Сделали клич команде обер-гофкомиссара, велели ей идти цепью, одному в нескольких шагах от другого, чтобы не сбиться с дороги и не попасть в Фонтанку, и в таком гусином порядке двинулись к квартире Липмана, на берег Невы. Выдираясь из развалин, не раз падали на груды камня.
– Ах! дядюшка, дядюшка, – сказал Эйхлер тронутым голосом, ведя Липмана под руку, – после великих жертв, после неусыпных трудов, в которых я потерял здоровье и спокойствие, после утонченных и небезуспешных стараний скрыть вашу безграмотность от герцога и государыни, которой еще ныне представил отчет, будто сочиненный и написанный вами; после всего этого вы приходите подглядывать за мною… – и, не дав отвечать дяде, продолжал: – Знаете ли, кто был со мной?
– Нет!
– Зуда.
– Зуда? Давно ли, какие у вас с ним связи?
– Я вижусь здесь с ним уж в третий раз.
– Так, почти так! Мои верные помощники донесли мне только сейчас, что во второй раз сходятся здесь два человека, и потому я… пришел… никак не полагая вас найти… Для чего не предупредили вы меня?
– Потому что боялся дать вам в руки шнур моих замыслов, не скрепив их мертвым узлом. Но, поверьте, штука будет чудная, неоцененная!.. Я не посрамлю ни вас, ни себя; и если за нее не обнимет меня герцог, так я после этого жить не хочу. Хитреца моего я довел до того, что он уж и палец кладет мне в рот… ха, ха, ха! Слышите? в саду Щурхова залились ужасные его собаки. А знаете ли вы, что каждая ходит на медведя?.. Жаль, если лукавец попадет на зубок их прежде моего! Нет, милостивец мой, я всего тебя скушаю и с твоим буяном, Волынским. На место его махну в кабинет-министры, или я не Эйхлер, недостоин милостей, которые вы мне готовите, – я просто ротозей, ворона, гожусь в одни трубочисты. Только прошу вас, умоляю именем его светлости, не мешать мне… если я испорчу дело, ведите меня прямо своими руками на виселицу, на плаху, куда вам угодно.

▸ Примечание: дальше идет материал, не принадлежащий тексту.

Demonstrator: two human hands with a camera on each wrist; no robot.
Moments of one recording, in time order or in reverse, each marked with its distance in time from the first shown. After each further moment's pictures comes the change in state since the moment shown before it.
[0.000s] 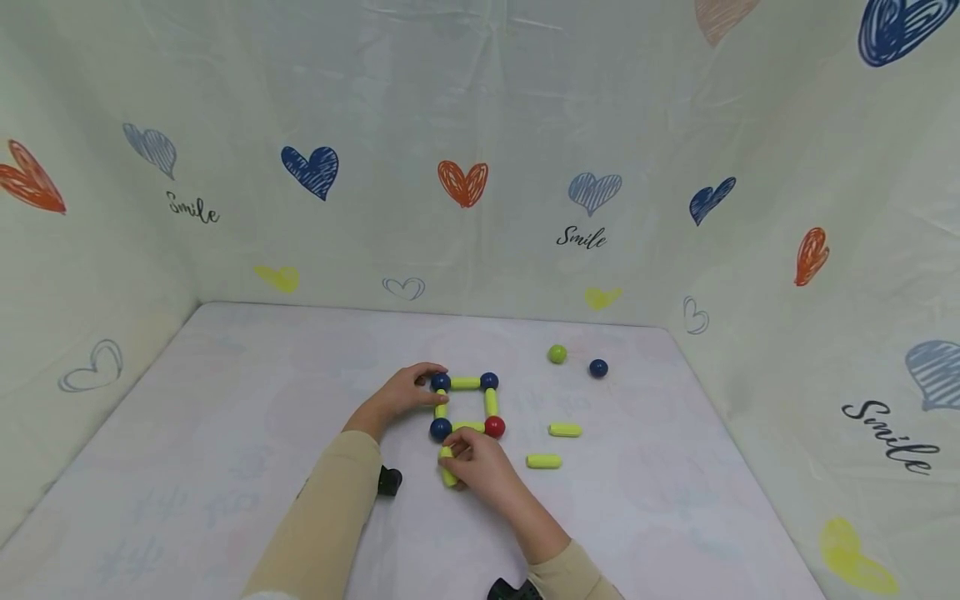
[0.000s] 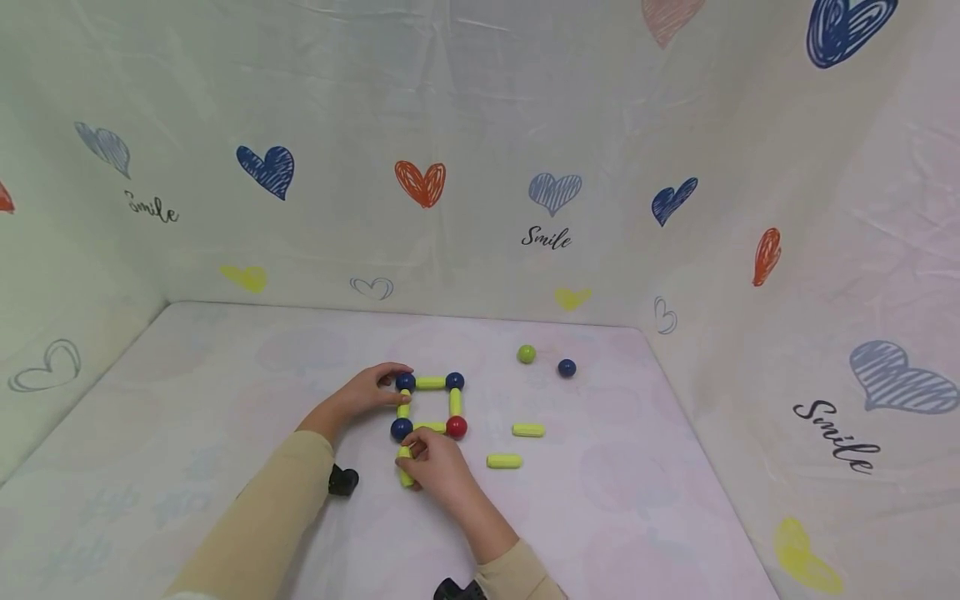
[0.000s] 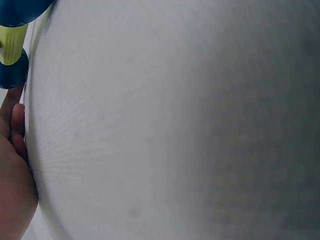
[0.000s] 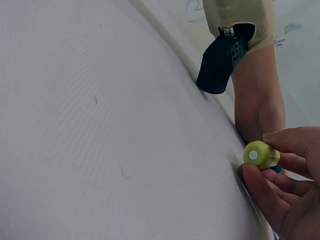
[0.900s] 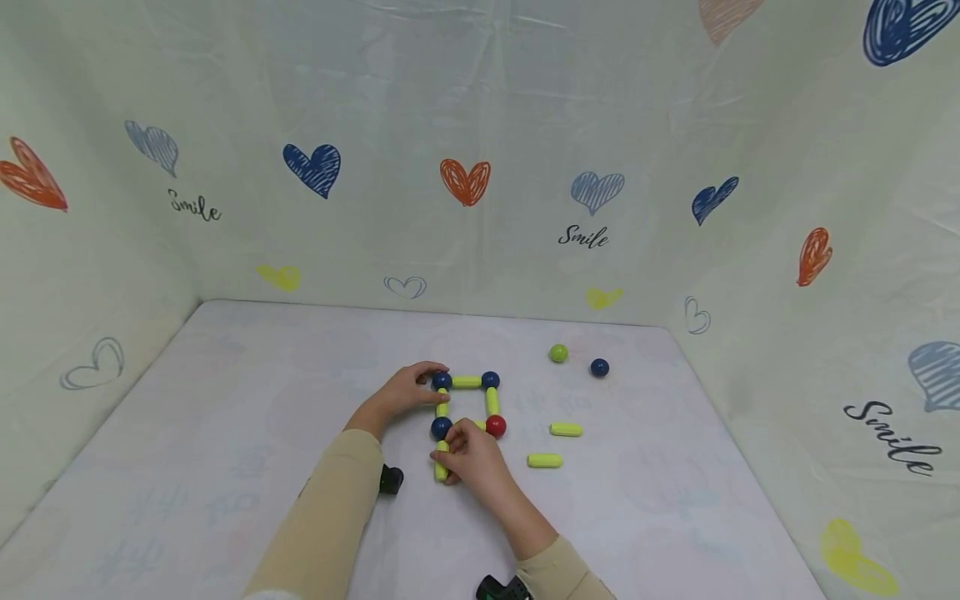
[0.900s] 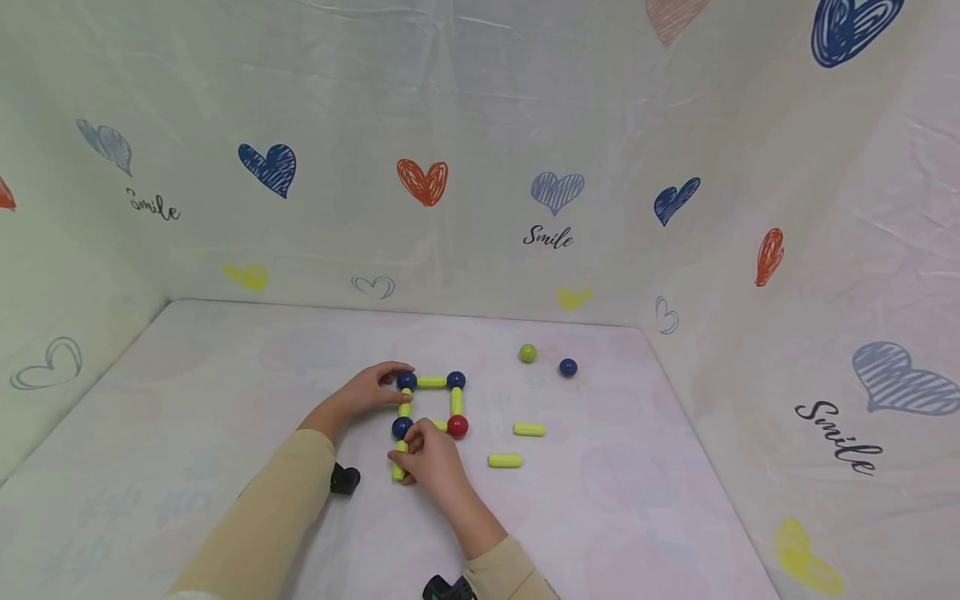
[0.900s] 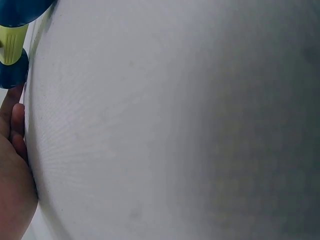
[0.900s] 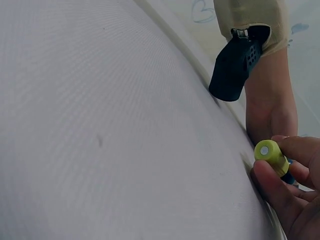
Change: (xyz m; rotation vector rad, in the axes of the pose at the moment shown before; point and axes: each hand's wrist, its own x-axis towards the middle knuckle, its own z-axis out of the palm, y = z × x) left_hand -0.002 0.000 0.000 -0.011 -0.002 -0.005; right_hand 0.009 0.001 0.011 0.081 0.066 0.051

Эйхлер говорил с таким убеждением, с таким жаром злодейского восторга, так живо описал свои планы, что у старика отошло сердце, как от вешнего луча солнца отходит гад, замиравший в зиму; огромные уши зашевелились под лад сердца, словно медные тарелки в руках музыканта, готового приударить ими под такт торжественной музыки. Пожав руку племяннику, Липман произнес с чувством тигрицы, разнежившейся от ласк своего детенка:
– Ни слова более, мой дорогой, ни слова более! Подозревать вас – все равно что подозревать себя. Вы моя радость, моя утеха на старости; вами я не умру, ибо я весь в вас. Кабы я знал… ох, ох! кто без ошибок?.. не привел бы сюда этих глупцов, не подставил бы ушей для их басен, которые тянут их теперь, будто пудовые сережки. Эй! слушайте! – вскричал Липман своей команде, – если один из вас пикнет, что я нашел племянника в этих дьявольских развалинах, то видите (он указал на Неву)… в куль, да в воду!
С окончанием этого приказа дядя и племянник очутились на крыльце своей квартиры.